TASK INSTRUCTIONS:
Output exactly those lines of the data that lie between the line containing "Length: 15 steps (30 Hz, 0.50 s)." and the final line, both ends counted.

(Records excerpted from a collection)
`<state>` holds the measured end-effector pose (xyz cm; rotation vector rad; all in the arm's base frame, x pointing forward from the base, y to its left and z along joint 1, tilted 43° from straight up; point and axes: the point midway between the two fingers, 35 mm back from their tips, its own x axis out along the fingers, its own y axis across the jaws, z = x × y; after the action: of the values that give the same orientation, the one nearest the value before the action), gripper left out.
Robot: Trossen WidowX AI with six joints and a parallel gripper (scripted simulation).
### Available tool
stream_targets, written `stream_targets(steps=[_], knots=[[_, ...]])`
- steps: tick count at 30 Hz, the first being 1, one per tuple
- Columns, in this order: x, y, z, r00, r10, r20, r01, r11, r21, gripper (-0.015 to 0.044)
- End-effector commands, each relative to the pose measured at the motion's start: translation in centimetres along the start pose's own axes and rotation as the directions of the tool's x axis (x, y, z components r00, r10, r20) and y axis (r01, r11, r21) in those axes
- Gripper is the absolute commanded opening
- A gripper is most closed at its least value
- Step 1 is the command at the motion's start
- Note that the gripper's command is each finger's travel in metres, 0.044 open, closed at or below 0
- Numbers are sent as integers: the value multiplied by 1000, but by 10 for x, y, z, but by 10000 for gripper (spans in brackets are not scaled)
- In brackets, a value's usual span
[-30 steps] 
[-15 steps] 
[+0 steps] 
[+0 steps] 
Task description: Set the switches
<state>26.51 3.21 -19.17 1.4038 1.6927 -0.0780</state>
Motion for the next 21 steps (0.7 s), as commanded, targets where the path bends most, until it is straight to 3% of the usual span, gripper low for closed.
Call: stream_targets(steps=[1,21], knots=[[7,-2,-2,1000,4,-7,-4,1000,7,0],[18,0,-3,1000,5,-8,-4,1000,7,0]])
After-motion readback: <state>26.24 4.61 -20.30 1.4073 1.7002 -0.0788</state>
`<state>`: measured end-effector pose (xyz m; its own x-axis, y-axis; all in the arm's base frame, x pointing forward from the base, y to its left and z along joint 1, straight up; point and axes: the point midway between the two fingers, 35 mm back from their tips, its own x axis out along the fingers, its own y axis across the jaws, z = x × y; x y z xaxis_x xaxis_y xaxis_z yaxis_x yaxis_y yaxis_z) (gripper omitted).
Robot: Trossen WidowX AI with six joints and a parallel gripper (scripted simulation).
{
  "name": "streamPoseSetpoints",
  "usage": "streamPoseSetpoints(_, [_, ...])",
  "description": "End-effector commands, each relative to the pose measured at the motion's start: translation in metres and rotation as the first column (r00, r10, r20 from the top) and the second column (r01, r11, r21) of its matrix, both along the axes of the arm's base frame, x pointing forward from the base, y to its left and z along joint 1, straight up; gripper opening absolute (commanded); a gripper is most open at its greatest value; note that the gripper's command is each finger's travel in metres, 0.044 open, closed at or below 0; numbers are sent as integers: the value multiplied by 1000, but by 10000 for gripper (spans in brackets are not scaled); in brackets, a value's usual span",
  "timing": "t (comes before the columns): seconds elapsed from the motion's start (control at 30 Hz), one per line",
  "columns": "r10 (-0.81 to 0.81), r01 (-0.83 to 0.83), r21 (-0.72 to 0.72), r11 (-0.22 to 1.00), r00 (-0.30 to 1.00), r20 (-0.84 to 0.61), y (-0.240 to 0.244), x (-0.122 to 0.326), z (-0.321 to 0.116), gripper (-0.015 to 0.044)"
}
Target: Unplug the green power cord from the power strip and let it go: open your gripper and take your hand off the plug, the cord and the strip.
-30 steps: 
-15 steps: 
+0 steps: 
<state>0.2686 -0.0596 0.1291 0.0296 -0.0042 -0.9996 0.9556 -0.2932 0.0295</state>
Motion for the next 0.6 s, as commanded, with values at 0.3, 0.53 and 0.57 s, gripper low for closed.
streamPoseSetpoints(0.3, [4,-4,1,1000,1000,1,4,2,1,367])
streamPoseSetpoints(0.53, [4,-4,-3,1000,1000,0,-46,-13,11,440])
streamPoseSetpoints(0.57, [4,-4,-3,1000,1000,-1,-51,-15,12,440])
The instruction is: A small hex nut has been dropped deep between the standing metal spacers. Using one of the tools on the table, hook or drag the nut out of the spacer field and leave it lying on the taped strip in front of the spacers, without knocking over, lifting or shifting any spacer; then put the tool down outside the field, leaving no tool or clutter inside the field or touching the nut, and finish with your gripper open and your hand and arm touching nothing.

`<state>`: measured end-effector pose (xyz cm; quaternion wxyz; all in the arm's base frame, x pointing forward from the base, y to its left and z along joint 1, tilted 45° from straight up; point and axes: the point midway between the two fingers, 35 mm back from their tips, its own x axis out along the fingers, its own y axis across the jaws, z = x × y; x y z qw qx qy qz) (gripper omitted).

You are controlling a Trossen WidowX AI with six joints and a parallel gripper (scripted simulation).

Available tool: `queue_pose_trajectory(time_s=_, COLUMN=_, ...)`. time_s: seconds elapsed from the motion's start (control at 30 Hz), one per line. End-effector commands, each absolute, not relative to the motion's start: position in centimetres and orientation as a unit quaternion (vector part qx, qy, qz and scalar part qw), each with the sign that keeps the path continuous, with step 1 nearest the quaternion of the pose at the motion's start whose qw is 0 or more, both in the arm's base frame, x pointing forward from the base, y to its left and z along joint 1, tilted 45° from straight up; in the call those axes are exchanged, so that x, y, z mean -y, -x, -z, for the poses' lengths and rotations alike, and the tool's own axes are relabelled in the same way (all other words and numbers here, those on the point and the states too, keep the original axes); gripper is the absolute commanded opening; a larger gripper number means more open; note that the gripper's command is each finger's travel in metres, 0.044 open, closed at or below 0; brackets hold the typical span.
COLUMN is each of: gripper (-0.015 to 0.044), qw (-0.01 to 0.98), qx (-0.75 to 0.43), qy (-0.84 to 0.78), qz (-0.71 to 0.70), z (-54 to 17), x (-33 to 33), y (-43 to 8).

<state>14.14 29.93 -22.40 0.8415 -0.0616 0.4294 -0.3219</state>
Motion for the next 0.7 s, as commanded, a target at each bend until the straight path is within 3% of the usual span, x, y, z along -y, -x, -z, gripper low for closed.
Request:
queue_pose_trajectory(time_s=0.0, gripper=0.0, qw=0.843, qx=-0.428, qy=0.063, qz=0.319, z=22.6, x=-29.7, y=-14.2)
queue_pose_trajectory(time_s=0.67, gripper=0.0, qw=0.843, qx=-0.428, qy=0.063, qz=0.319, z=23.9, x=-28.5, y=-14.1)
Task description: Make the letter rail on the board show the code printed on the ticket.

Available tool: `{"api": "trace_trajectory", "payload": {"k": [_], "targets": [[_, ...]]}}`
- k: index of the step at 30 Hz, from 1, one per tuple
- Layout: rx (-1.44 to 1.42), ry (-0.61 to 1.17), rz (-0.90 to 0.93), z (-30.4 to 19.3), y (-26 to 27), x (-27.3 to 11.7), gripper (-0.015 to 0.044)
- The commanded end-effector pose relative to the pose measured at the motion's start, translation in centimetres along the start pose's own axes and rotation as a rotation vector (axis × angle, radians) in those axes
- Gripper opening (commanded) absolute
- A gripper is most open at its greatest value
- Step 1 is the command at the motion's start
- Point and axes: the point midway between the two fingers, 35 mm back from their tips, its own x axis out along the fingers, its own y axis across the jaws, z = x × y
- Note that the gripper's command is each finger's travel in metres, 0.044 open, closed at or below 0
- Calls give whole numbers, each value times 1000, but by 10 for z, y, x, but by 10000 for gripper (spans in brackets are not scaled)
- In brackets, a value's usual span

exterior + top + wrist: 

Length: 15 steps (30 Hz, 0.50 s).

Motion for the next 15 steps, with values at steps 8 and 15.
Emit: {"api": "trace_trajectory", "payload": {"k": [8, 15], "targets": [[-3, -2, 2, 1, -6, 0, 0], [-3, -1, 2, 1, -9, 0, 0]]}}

YOUR SOLUTION:
Length: 15 steps (30 Hz, 0.50 s).

Motion for the next 15 steps, with values at steps 8 and 15.
Emit: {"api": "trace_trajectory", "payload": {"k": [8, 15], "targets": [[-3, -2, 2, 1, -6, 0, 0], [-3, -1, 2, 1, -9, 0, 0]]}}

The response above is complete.